Stream logs to elastic search from Fastly

soerenfrisk · April 10, 2019, 12:24pm

I'm trying to find a way to stream logs from fastly.com to an elastic cloud service. According to Fastly's docs you are only able to do this through Logstash (which is not included in the cloud service). It seems impractical to have and manage a logstash instance for receiving logs from one source.

Anyone have tried to successfully stream logs from Fastly to Elastic search directly?

It seems the only way to stream logs to elastic is through beats.

weltenwort · April 11, 2019, 8:45am

Hi @soerenfrisk,

After looking through the list of supported log services in the docs you linked, two paths might be viable:

Use logstash or filebeat to forward the syslog stream to Elasticsearch's HTTP API.
Try to (ab)use one of the HTTP-based service integrations to submit JSON docs to an ingest pipeline on your Elasticserach cluster. If I were to attempt that, I would start with the sumologic integration, because it looks quite generic and configurable. I would point it at a small HTTP server which I control to inspect the format and derive a pipeline from that.

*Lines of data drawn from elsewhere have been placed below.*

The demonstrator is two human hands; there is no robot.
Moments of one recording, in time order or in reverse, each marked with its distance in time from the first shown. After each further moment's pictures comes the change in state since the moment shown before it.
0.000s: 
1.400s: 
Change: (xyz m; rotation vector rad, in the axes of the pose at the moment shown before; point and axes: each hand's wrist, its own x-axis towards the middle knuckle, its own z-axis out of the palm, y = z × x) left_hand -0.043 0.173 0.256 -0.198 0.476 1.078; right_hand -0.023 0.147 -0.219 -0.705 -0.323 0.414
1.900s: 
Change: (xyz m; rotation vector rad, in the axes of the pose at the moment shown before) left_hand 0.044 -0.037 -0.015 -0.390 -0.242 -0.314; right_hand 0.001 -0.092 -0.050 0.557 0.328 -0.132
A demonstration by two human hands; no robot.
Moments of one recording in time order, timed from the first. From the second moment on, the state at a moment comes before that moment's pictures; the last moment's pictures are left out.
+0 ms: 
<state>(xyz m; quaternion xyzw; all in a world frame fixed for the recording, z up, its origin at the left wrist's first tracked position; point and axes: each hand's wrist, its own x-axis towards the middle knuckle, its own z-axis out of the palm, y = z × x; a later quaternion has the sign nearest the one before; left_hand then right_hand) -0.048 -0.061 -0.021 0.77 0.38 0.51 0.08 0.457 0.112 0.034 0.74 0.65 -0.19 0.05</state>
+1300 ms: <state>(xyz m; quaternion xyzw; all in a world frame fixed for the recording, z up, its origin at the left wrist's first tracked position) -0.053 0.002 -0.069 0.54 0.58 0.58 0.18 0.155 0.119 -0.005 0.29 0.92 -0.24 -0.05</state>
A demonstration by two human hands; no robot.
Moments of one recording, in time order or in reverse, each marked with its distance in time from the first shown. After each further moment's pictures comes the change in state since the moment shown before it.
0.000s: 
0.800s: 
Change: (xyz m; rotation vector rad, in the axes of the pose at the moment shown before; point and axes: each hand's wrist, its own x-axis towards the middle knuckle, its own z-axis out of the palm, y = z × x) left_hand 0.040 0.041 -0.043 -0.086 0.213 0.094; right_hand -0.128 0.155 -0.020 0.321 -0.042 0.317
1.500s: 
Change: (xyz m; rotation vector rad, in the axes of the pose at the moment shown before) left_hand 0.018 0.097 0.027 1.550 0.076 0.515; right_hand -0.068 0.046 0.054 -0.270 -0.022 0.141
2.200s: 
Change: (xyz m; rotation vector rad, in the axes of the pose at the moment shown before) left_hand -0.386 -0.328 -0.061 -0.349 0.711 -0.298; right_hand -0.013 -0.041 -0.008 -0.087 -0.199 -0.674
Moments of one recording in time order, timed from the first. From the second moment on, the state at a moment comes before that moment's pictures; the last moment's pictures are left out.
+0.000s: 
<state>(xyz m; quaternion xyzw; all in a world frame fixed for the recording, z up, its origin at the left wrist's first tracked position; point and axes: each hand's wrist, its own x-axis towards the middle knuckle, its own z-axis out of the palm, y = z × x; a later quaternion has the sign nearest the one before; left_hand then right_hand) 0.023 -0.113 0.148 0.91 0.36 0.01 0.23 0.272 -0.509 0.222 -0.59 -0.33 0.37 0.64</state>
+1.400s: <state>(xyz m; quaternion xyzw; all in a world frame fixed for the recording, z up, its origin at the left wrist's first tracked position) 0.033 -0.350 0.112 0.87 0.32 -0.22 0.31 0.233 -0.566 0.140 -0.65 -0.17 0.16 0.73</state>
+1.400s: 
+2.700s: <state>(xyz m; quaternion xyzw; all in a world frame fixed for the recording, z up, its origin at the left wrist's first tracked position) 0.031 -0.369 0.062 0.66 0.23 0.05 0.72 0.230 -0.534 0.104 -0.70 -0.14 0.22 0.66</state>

soerenfrisk · April 11, 2019, 10:49am

Hi!

Thanks for helping.

How would i go about forwarding the syslog through filebeat? Is there any docs on this? I've only used filebeat as something installed on a server.

weltenwort · April 12, 2019, 1:38pm

Like logstash, filebeat would have to be set up on some server. Then it can consume syslog packets via its syslog input.

system · May 10, 2019, 1:38pm

This topic was automatically closed 28 days after the last reply. New replies are no longer allowed.